Ranjan Dasgupta and Rashmi Singh
The determinants of investor sentiment based on stock market proxies are found in numbers in empirical studies. However, investor sentiment antecedents developed from primary…
Abstract
Purpose
The determinants of investor sentiment based on stock market proxies are found in numbers in empirical studies. However, investor sentiment antecedents developed from primary survey measures by constructing an investor sentiment index (ISI) are not done till date. The purpose of this paper is to fill this research gap by first developing an ISI for the Indian retail investors and then examining the investor-specific, stock market-specific, macroeconomic and policy-specific factors’ individual impact on the investor sentiment.

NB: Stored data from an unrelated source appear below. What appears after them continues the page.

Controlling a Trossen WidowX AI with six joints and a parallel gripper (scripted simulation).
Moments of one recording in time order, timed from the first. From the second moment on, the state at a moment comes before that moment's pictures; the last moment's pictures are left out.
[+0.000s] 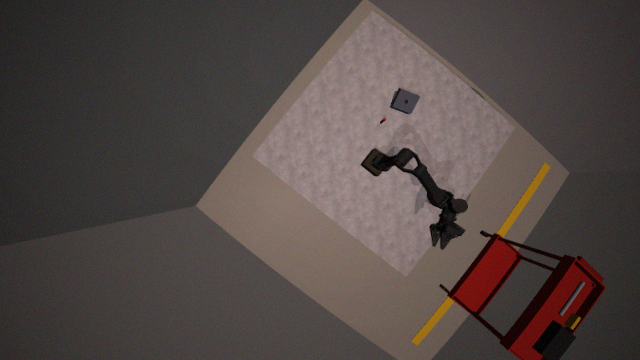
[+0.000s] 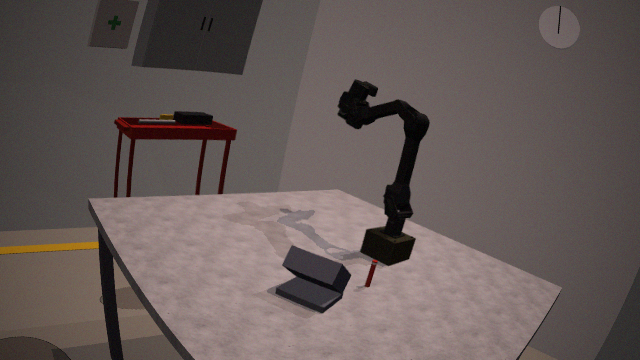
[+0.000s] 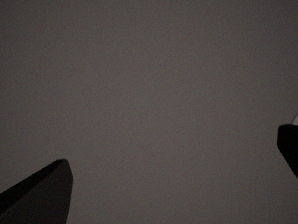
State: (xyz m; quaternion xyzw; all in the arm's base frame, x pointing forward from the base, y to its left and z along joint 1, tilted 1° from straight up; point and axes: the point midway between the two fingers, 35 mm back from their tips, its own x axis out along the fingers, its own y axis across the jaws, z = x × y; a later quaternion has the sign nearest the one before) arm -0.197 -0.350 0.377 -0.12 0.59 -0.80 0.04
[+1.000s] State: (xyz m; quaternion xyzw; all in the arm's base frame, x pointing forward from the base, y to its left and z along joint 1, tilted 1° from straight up) arm -0.036 -0.426 0.332 -0.25 0.56 -0.73 0.30
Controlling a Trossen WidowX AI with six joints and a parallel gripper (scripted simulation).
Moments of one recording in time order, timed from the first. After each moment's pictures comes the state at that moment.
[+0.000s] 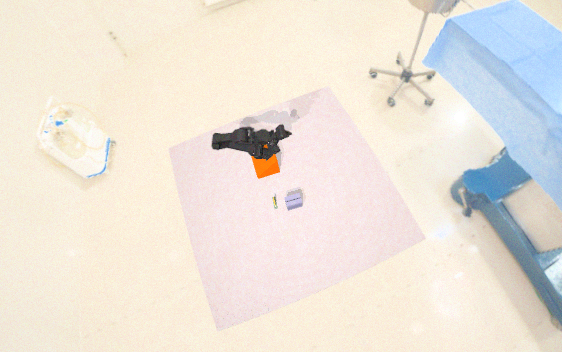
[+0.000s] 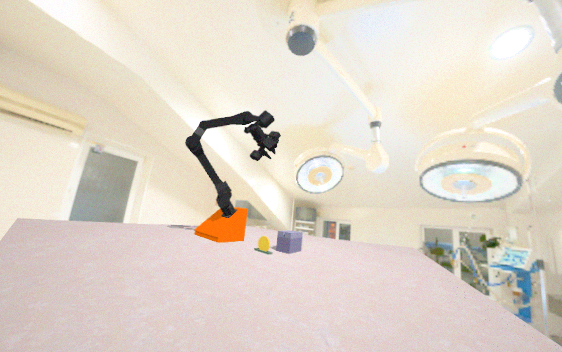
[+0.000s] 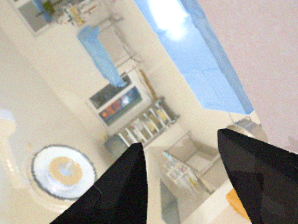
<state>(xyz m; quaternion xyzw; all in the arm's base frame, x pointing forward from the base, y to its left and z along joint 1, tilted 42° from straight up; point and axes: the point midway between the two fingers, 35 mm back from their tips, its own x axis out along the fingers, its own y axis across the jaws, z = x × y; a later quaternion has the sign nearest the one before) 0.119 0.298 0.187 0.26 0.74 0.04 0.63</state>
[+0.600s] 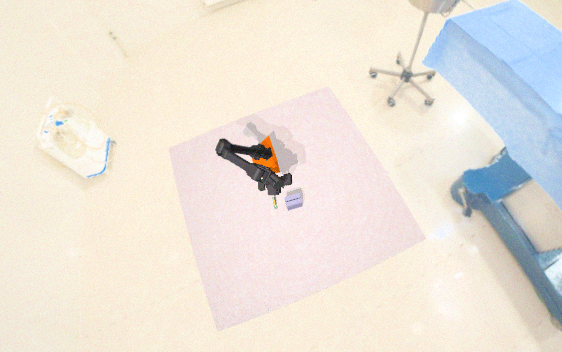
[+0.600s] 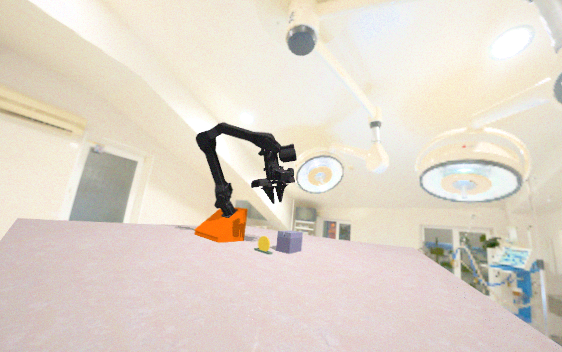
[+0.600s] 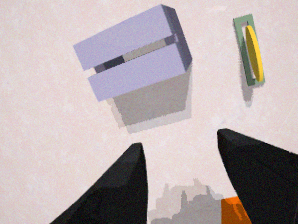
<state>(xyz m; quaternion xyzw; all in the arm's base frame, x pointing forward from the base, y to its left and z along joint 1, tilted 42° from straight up) 0.271 0.073 0.078 -0.10 0.62 -0.21 0.75</state>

Design/methodology/approach
First, the authors develop the ISI by using the mean scores of six statements as formulated based on popular direct investor sentiment surveys undertaken throughout the world. Then, the authors employ the structural equation modeling approach on the responses of 576 respondents on 40 statements (representing the index and four study hypotheses) collected in 2016 across the country.
Findings
The results show that investor- and stock market-specific factors are the major antecedents of investor sentiment for these investors. However, interestingly macroeconomic fundamentals and policy-specific factors have no role to play in driving their sentiment to invest in the stock market.
Practical implications
The major implication of the results is that the Indian retail investors are showing a mixed approach of Bayesian and behavioral finance decision making. So, these implications can guide the investment consultants, regulators, other stakeholders in markets and overwhelmingly the retail investors to introspect their investment decision making across time horizons.
Originality/value
The formulation of ISI in an emerging market context and thereafter examining possible antecedents to influence retail investors in their investment decision making are not done till date. So, the study is unique in its research issue and findings and will have significant implication for the retail investors at least in emerging market contexts.